Dans un entretien accordé à Centrifuge Hebdo le 19 novembre 2024, Dr Ali Ahmed Yahaya, chef d'équipe RAM OMS Afro, revient sur des questions importantes liées à la santé publique. Entretien sollicité dans le cadre de la célébration de la semaine mondiale de sensibilisation à la résistance aux antimicrobiens. Un événement qui a réuni les pays africains à Yaoundé au Cameroun du 14 au 23 novembre dans le cadre d'une commémoration continentale.
Centrifuge Hebdo : Dr Ali Ahmed Yahaya, vous êtes chef d'équipe résistance aux antimicrobiens (RAM ), OMS AFRO. Pouvez-vous nous expliquer pourquoi toute une semaine pour commémorer la résistance aux antimicrobiens ?
Dr Ali Ahmed Yahaya : Nous sommes ici à Yaoundé pour une commémoration de sept jours. On a plusieurs activités pour essayer d'éduquer, de promouvoir et d'agir dans le cadre de la prévention et de la lutte contre la résistance aux antimicrobiens. La RAM représente un problème majeur en santé publique. Elle est donc responsable d'une morbidité et d'une mortalité élevée au niveau mondial et surtout en Afrique. Malheureusement ce problème engendre aussi des difficultés et des défis socioéconomiques. C'est ainsi que nous jugeons utile de commémorer en une semaine, afin de sensibiliser toutes les catégories de la population, entre autres : les communautés, les médias, les étudiants, les professionnels de la santé et les décideurs politiques, pour qu'ensemble nous puissions agir pour lutter contre la RAM.
Existe-t-il quelques statistiques qui décrivent un peu l'ampleur de la situation ?
Il est vrai que la RAM représente un problème de santé publique parce qu'au niveau mondial, nous avons plus de 5 millions de décès qui sont associés à la RAM et nous avons plus d’un millions de décès qui sont directement liés à RAM. Ce qui montre que nous avons des chiffres élevés non seulement liés à la morbidité, mais également aux décès dus à la RAM. Par exemple dans notre continent, on assiste à des automédications. Cela s'avère un acte très dangereux parce que ça peut entraîner l'accélération de la RAM.
Que peuvent faire les communautés pour participer à la lutte contre la RAM ?
Tout d'abord, permettez-moi de mentionner que normalement, lorsqu'une personne a une infection, on utilise les antimicrobiens, les antibiotiques pour traiter ladite infection.

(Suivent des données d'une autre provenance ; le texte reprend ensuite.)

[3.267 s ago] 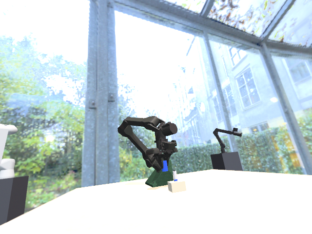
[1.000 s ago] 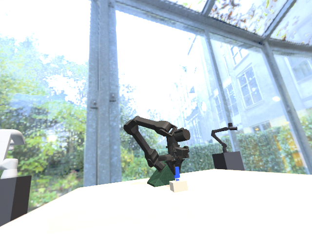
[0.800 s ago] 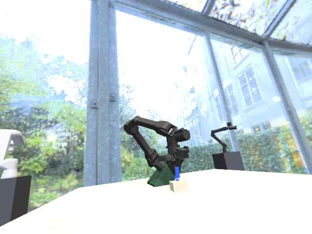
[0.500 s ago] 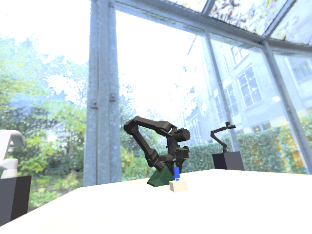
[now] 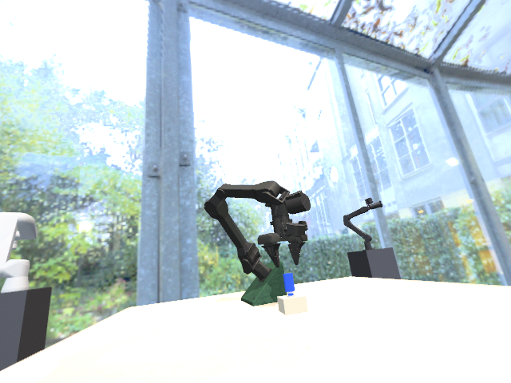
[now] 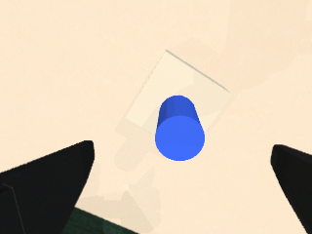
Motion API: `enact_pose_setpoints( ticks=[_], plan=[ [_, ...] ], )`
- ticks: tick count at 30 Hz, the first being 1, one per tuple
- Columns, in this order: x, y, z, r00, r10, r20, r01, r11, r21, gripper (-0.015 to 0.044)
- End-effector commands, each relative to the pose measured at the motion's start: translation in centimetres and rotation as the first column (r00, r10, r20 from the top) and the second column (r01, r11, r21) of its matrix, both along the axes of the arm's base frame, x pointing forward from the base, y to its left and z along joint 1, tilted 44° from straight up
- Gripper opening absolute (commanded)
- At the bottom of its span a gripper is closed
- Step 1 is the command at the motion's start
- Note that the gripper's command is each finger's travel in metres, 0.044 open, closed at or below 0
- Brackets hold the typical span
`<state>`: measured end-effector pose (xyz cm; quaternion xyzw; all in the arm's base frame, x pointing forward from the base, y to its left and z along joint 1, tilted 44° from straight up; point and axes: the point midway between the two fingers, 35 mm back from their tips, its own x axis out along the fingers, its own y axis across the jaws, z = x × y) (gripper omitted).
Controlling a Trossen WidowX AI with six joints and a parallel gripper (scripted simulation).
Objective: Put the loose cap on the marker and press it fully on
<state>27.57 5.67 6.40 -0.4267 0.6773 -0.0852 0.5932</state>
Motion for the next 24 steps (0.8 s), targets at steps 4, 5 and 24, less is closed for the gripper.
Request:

Cependant, si on se retrouve dans une situation où il y a une mauvaise utilisation ou une utilisation excessive, cela engendre une résistance aux antimicrobiens, ce qui fait qu’ils deviennent inefficaces pour traiter les infections. Les communautés deviennent un acteur important parce que s'ils comprennent qu'avant de prendre les antimicribiens, il faut une prescription par un personnel médical qualifié, ils vont donc jouer un rôle capital pour prévenir la RAM. Dans notre continent, on assiste à des automédications et cela s'avère un acte très dangereux parce que ça peut accélérer la RAM.
Nous venons d'assister à un débat entre étudiants. Y-a-t-il un avantage à les impliquer ?
C’est un débat avec quatre pays : le Sénégal, la Cameroun, la Zambie et le Zimbabwe. Les étudiants viennent de plusieurs secteurs, entre autres les secteurs liés à la santé humaine, animale et environnementale. Il s’agit d’un partage d’expériences sur la RAM. Ce genre de débat leur permet aussi de s'imprégner de toutes les mesures pour prévenir et pour lutter contre la RAM. Ils représentent l'avenir de notre continent. Au sortir de ce débat, ils vont jouer un rôle capital dans la sensibilisation des communautés, de leurs familles proches et même des collègues, dans leurs exercices professionnels. Leur apport va nous permettre de mieux lutter contre la résistance aux antimicrobiens dans le cadre de l'approche "une seule santé ", couvrant la santé humaine, la santé animale et environnementale.